Stimulus characteristics which lessen the impact of threshold fine structure on estimates of hearing status

Abstract

When hearing thresholds are measured with high-frequency resolution there is a pseudo-periodic variation in thresholds across frequency of up to 15–20dB. This variation is called threshold fine structure (previously referred to as threshold microstructure). Consequently, estimates of auditory status based on threshold measures can depend greatly on the specific frequency evaluated.
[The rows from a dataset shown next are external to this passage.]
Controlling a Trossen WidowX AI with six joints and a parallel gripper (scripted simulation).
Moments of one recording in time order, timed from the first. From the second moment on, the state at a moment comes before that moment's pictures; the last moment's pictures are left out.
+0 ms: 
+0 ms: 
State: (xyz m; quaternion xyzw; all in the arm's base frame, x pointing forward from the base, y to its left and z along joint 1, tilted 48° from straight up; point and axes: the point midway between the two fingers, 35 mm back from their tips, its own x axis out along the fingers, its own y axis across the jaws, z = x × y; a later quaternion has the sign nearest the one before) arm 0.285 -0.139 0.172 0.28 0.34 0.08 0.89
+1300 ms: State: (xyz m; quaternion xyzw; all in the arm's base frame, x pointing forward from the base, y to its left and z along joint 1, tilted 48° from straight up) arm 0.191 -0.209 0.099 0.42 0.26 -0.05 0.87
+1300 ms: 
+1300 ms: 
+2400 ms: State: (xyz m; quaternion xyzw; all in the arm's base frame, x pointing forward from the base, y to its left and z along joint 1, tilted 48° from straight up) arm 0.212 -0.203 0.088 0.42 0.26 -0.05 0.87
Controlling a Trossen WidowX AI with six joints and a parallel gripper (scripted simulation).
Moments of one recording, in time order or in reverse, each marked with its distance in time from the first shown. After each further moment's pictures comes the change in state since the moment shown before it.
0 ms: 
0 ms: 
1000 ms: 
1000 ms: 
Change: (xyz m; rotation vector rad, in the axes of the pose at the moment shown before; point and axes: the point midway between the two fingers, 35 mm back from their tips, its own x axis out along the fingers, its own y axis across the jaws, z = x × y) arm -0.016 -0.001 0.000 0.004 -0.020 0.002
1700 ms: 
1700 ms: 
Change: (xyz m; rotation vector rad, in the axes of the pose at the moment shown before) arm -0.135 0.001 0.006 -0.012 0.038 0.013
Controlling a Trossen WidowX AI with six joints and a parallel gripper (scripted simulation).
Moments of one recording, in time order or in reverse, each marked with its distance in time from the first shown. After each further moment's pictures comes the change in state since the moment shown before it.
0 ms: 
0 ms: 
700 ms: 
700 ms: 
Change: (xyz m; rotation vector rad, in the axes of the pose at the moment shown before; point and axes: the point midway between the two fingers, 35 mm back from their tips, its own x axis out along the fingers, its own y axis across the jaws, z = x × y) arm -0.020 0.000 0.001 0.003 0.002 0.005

The impact of threshold fine structure on the prediction of auditory status was examined by measuring detection thresholds of pure tones (providing an indication of threshold fine structure) and comparing them with thresholds obtained using linear sweeps, sinusoidally frequency modulated tones, and narrow-band noise. Spontaneous otoacoustic emissions (SOAEs) were also obtained to confirm the established relationship between threshold fine structure and SOAEs. Thresholds obtained using linear sweeps and narrow-band noise provided stable threshold estimates indicating that such threshold estimates were less influenced by threshold fine structure. Consequently, thresholds obtained with these stimuli may provide estimates of cochlear status less dependent of the exact frequency being evaluated, permitting better prediction of performance on other psychoacoustic measures (such as cochlear tuning and loudness perception) and the properties of their more objective measures (such as otoacoustic emissions).